Einhorn Explains Green Mountain Short
Einhorn specifically singled out the cozy relationship between GMCR and M. Block & Sons.
"But we think two of the bigger issues we raised are the accounting issues stemming from GMCR’s capital spending and the relationship with the company’s key fulfillment partner, M. Block & Sons.
GMCR spent $350 million to expand its operations in 2011 and plans to spend twice that in 2012. It costs about $20 million to create enough manufacturing capacity to roast and package 1 billion K-cups a year. GMCR needs to expand capacity by a few billion K-cups a year, which may explain perhaps $100 million of annual spending. So where did GMCR spend the balance of the $350 million in 2011 and where does it plan to spend the balance of $700 million in 2012? If it can’t be explained, it raises the question: where is the money going?"
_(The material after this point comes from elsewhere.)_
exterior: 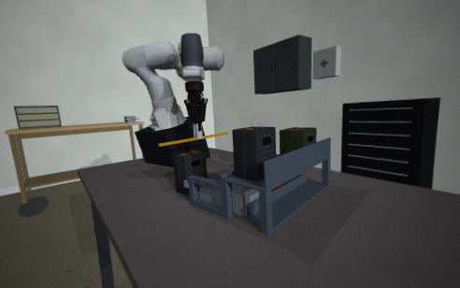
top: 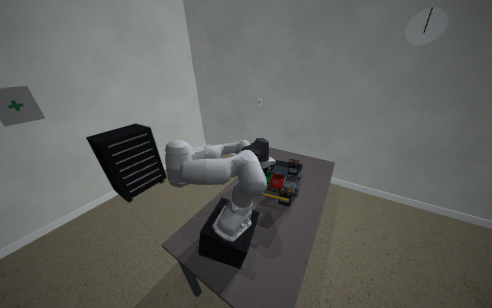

It should be noted that Green Mountain has had accounting issues in the past. The Securities and Exchange Commission examined Green Mountain's accounting in 2010. GMCR had to restate four years' worth of results last November.
Perhaps more concerning is the fact that GMCR does not generate any free cash flow.
Green Mountain generated negative free cash flow in each of the three last fiscal years (ended September). GMCR intends to spend $700 million in capital spending in fiscal 2012. Subsequently, investors cannot expect any free cash flow in 2012.